**SUPPLIED INFORMATION:**
=====

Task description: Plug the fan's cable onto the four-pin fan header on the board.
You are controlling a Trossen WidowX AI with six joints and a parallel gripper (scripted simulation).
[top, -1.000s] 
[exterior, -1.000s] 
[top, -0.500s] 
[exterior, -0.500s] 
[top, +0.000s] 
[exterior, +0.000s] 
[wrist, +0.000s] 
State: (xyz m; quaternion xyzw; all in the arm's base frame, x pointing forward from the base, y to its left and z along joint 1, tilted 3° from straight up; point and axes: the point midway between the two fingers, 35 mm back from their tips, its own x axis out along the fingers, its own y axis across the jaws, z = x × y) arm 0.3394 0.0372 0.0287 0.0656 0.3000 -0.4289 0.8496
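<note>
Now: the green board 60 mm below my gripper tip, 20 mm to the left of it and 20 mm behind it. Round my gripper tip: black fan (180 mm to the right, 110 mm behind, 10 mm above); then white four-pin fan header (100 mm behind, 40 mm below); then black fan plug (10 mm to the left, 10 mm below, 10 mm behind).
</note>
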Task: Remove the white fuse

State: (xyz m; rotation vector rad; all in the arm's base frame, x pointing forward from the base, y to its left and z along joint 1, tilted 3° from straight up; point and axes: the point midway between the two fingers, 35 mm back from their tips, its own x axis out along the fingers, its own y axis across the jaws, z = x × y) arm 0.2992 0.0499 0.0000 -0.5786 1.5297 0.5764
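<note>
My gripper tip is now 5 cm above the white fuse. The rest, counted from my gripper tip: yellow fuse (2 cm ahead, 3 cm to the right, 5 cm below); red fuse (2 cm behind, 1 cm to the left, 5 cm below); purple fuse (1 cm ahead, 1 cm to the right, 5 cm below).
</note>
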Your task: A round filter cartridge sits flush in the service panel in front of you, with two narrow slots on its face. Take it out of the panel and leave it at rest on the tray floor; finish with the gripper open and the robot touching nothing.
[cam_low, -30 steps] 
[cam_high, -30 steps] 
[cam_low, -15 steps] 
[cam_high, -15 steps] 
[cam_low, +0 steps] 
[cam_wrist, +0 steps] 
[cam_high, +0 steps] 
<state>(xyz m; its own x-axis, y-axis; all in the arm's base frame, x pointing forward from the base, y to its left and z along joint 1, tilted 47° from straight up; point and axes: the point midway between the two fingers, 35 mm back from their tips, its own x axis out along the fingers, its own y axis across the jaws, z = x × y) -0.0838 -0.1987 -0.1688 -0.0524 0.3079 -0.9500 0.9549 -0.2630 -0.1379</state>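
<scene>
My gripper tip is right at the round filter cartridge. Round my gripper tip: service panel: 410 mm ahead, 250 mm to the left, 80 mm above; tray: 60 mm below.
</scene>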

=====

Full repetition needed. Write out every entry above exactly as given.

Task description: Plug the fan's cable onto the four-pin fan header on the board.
You are controlling a Trossen WidowX AI with six joints and a parallel gripper (scripted simulation).
[top, -1.000s] 
[exterior, -1.000s] 
[top, -0.500s] 
[exterior, -0.500s] 
[top, +0.000s] 
[exterior, +0.000s] 
[wrist, +0.000s] 
State: (xyz m; quaternion xyzw; all in the arm's base frame, x pointing forward from the base, y to its left and z along joint 1, tilted 3° from straight up; point and axes: the point midway between the two fingers, 35 mm back from their tips, its own x axis out along the fingers, its own y axis across the jaws, z = x × y) arm 0.3394 0.0372 0.0287 0.0656 0.3000 -0.4289 0.8496
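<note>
Now: the green board 60 mm below my gripper tip, 20 mm to the left of it and 20 mm behind it. Round my gripper tip: black fan (180 mm to the right, 110 mm behind, 10 mm above); then white four-pin fan header (100 mm behind, 40 mm below); then black fan plug (10 mm to the left, 10 mm below, 10 mm behind).
</note>
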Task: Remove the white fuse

State: (xyz m; rotation vector rad; all in the arm's base frame, x pointing forward from the base, y to its left and z along joint 1, tilted 3° from straight up; point and axes: the point midway between the two fingers, 35 mm back from their tips, its own x axis out along the fingers, its own y axis across the jaws, z = x × y) arm 0.2992 0.0499 0.0000 -0.5786 1.5297 0.5764
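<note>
My gripper tip is now 5 cm above the white fuse. The rest, counted from my gripper tip: yellow fuse (2 cm ahead, 3 cm to the right, 5 cm below); red fuse (2 cm behind, 1 cm to the left, 5 cm below); purple fuse (1 cm ahead, 1 cm to the right, 5 cm below).
</note>
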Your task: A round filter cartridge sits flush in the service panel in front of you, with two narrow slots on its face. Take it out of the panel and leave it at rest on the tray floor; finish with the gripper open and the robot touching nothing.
[cam_low, -30 steps] 
[cam_high, -30 steps] 
[cam_low, -15 steps] 
[cam_high, -15 steps] 
[cam_low, +0 steps] 
[cam_wrist, +0 steps] 
[cam_high, +0 steps] 
<state>(xyz m; its own x-axis, y-axis; all in the arm's base frame, x pointing forward from the base, y to its left and z along joint 1, tilted 47° from straight up; point and axes: the point midway between the two fingers, 35 mm back from their tips, its own x axis out along the fingers, its own y axis across the jaws, z = x × y) -0.0838 -0.1987 -0.1688 -0.0524 0.3079 -0.9500 0.9549 -0.2630 -0.1379</state>
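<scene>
My gripper tip is right at the round filter cartridge. Round my gripper tip: service panel: 410 mm ahead, 250 mm to the left, 80 mm above; tray: 60 mm below.
</scene>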

No additional output is needed.